Another part of me understands that without the lows, the highs wouldn't feel so high. You need those sad memories as a contrast to truly appreciate the happy ones. Like when you come in from playing outside on a blistering hot summer day and get to gulp down an ice cold glass of lemonade - it's so refreshing because you know how it feels to be sweltering and parched. If every day was perfect and joyful with no disappointments, maybe the beautiful memories wouldn't seem so special
anymore. Maybe I need a balance of both types of memories to keep me grounded and grateful.
Then there's the whole idea of letting go. Of not clinging so tightly to the past, but allowing myself to be present in the here and now. Because really, memories are just tiny little snippets trapped in time. When I'm busy replaying them over and over in my mind, I might miss out on making new beautiful memories that are happening right before my eyes. If I'm always looking backwards, how can I appreciate this exact moment and everything it has to offer?
The oldest kids at school are always going on about living with "no regrets." They act like they have it all figured out just because they're finally finishing up elementary school. But you know what? They might be onto something with that philosophy. Because when I think about it, my biggest regrets so far haven't been the sad memories themselves, but how tightly I clung to them and allowed them to weigh me down. Like when I won that writing contest in third grade and my best friend didn't, and for weeks afterwards I felt guilty and weird around her. If only I had been more present and appreciative in that moment of pride, instead of regretting my friend's disappointment and letting it put a dark cloud over my achievement.
Maybe there's a way to neither obsessively hold on nor recklessly let go, but to gently keep moving forward while still honoring the memories that made you who you are. To have the wisdom to know which memories are worth cherishing forever in a deep, sacred place in your heart, and which ones you can release with love and lightness. To stay present while still allowing yourself to feel the warm glow of happiness from your most treasured memento of times past.
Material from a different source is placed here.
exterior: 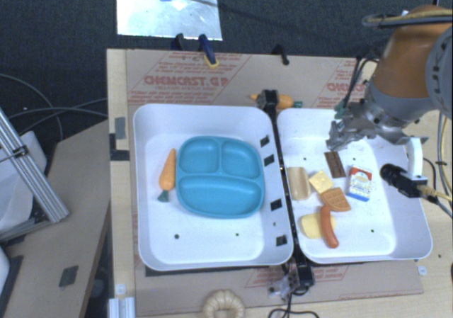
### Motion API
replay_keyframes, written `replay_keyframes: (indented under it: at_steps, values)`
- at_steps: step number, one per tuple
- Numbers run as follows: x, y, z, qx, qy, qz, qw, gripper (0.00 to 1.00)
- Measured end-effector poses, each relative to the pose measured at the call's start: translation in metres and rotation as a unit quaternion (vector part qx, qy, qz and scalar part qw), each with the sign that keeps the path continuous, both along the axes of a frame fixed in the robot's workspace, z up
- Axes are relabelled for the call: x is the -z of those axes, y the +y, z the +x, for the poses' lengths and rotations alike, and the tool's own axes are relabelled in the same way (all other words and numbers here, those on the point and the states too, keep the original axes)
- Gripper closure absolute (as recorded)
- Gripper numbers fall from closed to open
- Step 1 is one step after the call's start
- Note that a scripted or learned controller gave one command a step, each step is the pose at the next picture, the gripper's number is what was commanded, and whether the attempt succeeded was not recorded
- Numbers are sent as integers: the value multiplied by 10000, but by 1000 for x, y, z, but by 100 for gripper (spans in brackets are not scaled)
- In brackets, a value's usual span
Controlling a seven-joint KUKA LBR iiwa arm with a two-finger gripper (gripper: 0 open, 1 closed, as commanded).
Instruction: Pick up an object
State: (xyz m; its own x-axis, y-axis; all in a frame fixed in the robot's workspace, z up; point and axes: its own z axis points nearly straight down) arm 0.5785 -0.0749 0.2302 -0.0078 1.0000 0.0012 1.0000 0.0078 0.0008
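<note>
Hovering low over the upper part of the right bin [417,239], the pincer [338,137] points down and to the left; whether it is released or clenched I cannot tell, and nothing shows in its grip. Nearest to it is the brown chocolate bar [334,163], just below its tip on the bin floor, so the coming move looks like a short drop. That bar's long axis runs nearly up-and-down the view, its top leaning slightly left, toward the pincer.

A carrot [167,169] lies left of the divided plate [217,175] in the left bin [152,239].
</note>
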Motion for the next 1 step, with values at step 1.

Because at the end of the day, I'm the artist and my life is the canvas. Those beautiful memories are just some of the most vibrant colors on my palette that I can use to craft my own unique masterpiece. And if somewhere down the line, I decide a particular brush stroke or color just isn't working for me anymore, I always have the power to let it go and try something new. To reinvent and make adjustments as I see fit. My life, my painting, my choice.
So for now, I'm just going to enjoy the ride and try my best to experience each moment fully, knowing that a fantastic tapestry of beautiful memories awaits. And if I stumble or things get a little bumpy along the way, I'll do my best to tuck thosebittersweet memories gently aside, taking what lessons I can from them. But my main focus will be on creating more and
more pockets of laughter, love and light - filling my canvas with as much radiant color as I can while I've got the paintbrush in hand. Making sure to hold on tightly to what set myHeart on fire, while giving myself the grace to let go of what no longer serves that inner spark.
It's all about striking that delicate balance. Not remaining frozen in the past or the future, but being vibrantly, gloriously, beautifully present.。